I need to show that the functional defined by $$\int_{0}^{1} \cos(u(x)) dx$$ is not Fréchet differentiable in $L^2((0,1))$. A hint is that the requested property of the remainder for a Fréchet derivative is already violated for step functions.
I was looking for similar questions and see that under a Taylor expansion, one can introduce a first order aproximation of $\cos(\cdot)$ and then take the second order residual as a step function.
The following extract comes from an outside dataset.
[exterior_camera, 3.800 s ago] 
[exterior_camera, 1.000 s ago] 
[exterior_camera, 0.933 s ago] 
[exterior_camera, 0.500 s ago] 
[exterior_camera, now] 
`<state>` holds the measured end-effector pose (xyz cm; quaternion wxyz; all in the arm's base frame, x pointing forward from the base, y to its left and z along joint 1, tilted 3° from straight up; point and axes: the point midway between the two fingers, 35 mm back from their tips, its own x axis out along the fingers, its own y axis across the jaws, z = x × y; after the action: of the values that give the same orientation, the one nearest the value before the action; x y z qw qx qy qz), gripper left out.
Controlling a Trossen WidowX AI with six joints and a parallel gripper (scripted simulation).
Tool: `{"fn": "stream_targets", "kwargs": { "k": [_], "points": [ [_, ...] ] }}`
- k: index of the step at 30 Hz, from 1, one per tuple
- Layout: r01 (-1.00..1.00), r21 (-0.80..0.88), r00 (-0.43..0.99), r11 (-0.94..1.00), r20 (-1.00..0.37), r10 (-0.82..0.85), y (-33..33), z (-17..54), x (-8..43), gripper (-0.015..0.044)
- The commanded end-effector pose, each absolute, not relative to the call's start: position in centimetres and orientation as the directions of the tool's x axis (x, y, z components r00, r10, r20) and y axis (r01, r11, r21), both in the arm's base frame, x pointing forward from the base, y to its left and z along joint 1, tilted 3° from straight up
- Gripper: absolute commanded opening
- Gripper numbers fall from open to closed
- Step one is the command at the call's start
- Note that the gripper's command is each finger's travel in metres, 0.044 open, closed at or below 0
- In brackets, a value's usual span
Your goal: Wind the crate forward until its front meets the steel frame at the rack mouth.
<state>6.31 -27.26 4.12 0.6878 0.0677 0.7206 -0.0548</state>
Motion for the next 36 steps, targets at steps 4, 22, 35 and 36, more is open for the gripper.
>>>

For example, If we consider the functional defined as $$y(x)=\sin(u(x)), \quad u \in L^2(\Omega)$$ then we have $$\sin(0+h(x))=\sin(0)+\cos(0)h(x)+\int_{0}^{1}[\cos(0+sh(x))-\cos(0)]ds$$ for $h\in L^p(0,1)$ given and $s \in (0,1)$. As far I know, that expansion is a Taylor expansion in the integral form, but I dont see why we can put those terms in the integral, because I know that a expansion of this kind wold be of the form: $$f(a+x)=f(a)+f'(a)x+\int_{0}^{1}\frac{f''(a+sx)}{2}x^2ds.$$
Is the last expression wrong? And, would it be usefull a Taylor expansion to show the non-differentiability of the first functional given? A important fact is that in the $\sin(\cdot)$ example, taking $h$ as the step function $$h(x)=\begin{cases}1,&x\in [0,\epsilon]\\0,&x\in[\epsilon,1]\end{cases}$$ it's possible to show the non-differentiability of $\sin(\cdot)$ as a funtional, and I was thinking in a similar argument.
Please any help with this question will be aprecciated. Thanks.